Early Martian army at the Munich Toy Museum


Horses & Generals

Even though classical art had survived centuries and represented eternal values eventually the classical image could no longer be sustained amidst all of the changes the modern world. The archaic robes of a judge or a city councilor would have to be updated to modern fashion. A general could no longer be represented on horseback, like the Roman Emporor, Marcus Aurelius, because generals no longer rode horses. You can see the end of classical art in Melbourne in two statues, both of generals, and both located, not far from each other in the Kings Domain Park.

Bertram Mackennal, George VII Memorial, 1920

The sculptors of these memorials are closely connected. There is a tradition of master and studio assistant that runs through the lives of William Leslie Bowles (1885-1954) and Raymond “Ray” Boultwood Ewers (1917-1998). Bowles trained in England attending night classes at South London School of Sculpture and at the Royal Academy. During the day he worked there with several sculptors, including Bertram Mackennal. In Mackennal’s studio Bowles assisted with the large public monuments, including the equestrian statues of King Edward VII for Melbourne.

When in 1937 William Bowles won the competition to create a memorial to Sir John Monash Commander in Chief of the Australian Forces, World War I. Bowles proposed the classical form for a military man, a bronze equestrian statue on a granite pedestal. The bronze statue of Monash was cast in Italy prior to the outbreak of WWII but only finally completed and installed in 1950.

William Leslie Bowles, Sir John Monash Memorial

William Leslie Bowles, Sir John Monash Memorial, 1950

There are many similar equestrian statues like the, nearby equestrian statue of the Marquis of Linlithgow by William Birnie Rhind that was unveiled in 1911. But the Monash Memorial is even more like the equestrian statues of King Edward VII that he had worked on with Bertram Mackennal further along St. Kilda Road.

 

A decade later, Ray Ewers depicted Sir John Monash’s contemporary, Sir Thomas Blamey not on horseback but in a jeep. Although Blamey’s wife wanted an equestrian statute, this was now too obviously archaic for both the sculptor and the committee commissioning the sculpture.

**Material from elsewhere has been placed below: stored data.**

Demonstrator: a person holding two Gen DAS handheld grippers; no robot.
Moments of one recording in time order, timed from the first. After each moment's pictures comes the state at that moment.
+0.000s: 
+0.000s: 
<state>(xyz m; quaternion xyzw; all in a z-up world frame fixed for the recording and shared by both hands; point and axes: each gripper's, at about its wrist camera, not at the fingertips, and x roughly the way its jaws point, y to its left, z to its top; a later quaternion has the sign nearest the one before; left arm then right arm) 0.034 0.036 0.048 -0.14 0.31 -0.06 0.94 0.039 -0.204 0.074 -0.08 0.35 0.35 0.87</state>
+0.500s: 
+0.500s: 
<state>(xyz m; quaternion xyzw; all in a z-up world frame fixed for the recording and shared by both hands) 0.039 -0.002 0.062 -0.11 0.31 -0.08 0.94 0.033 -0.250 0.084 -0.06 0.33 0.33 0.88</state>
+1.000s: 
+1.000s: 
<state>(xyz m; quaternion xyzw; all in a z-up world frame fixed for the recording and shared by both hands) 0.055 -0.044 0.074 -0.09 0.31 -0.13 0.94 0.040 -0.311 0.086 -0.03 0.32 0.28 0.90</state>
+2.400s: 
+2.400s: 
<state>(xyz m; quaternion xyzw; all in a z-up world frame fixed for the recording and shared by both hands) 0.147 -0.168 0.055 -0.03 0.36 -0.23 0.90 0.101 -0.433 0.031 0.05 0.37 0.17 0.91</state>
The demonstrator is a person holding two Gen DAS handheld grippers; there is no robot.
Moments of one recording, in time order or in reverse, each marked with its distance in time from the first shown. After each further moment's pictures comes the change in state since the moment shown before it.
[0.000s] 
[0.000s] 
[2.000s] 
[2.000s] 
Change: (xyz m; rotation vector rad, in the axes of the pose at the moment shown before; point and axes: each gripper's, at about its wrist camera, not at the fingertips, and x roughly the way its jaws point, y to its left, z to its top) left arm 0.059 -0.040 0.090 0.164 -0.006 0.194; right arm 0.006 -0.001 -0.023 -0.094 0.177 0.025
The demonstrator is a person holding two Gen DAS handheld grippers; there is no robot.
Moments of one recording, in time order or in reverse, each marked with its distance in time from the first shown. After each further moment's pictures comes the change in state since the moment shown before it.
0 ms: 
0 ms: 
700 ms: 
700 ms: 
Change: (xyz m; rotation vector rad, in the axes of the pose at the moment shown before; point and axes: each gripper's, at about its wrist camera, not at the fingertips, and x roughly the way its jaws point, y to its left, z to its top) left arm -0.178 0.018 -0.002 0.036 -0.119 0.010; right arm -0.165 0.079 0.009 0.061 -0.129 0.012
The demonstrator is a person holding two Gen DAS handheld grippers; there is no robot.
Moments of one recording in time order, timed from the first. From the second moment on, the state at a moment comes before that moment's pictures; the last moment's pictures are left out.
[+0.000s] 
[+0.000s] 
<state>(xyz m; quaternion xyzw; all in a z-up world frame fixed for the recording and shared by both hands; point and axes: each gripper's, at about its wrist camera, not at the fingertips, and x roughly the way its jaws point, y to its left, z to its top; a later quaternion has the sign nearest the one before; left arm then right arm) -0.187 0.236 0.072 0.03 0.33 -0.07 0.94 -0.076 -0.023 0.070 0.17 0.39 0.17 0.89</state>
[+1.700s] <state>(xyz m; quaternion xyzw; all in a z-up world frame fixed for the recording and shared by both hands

Ray Ewers, Sir Thomas Blamey, 1960

Ray Ewers was trained in sculpture at the Working Men’s College in Melbourne from 1936 to 1940. Bowles had selected Ewers as an assistant and Ewers had assisted him with the Sir John Monash Memorial. And when poor health stopped Bowles work for the War Memorial, he asked that his former assistant, Ray Ewers complete it. Ewers also made the “Australian Serviceman” at the Australian War Memorial sculpture garden in Melbourne.

Without the classical form to work from the Blamey Memorial, 1960 is simply big and ugly. The memorial is a bronze grossly oversized figure standing in part of an army jeep instead the tradition of an equestrian statue. The part of the jeep is shown exploded, as in a 3D technical drawing, rather than anything dramatic. The figure’s pose is stiff, military and not in the least classical. The granite plinth emphasizes the rectangular shape of the statue.

The statue could be described as ‘realist’, not the revolutionary 19th Century realism of Manet and Courbet, more like the 20th Century National Socialist Realism of Nazi Germany or the Socialist Realism of Stalinist Soviet Union. The realism and classicalism promoted by Nazi Germany cast a long shadow across sculpture in this styles in Europe but evidently had little impact in Australia.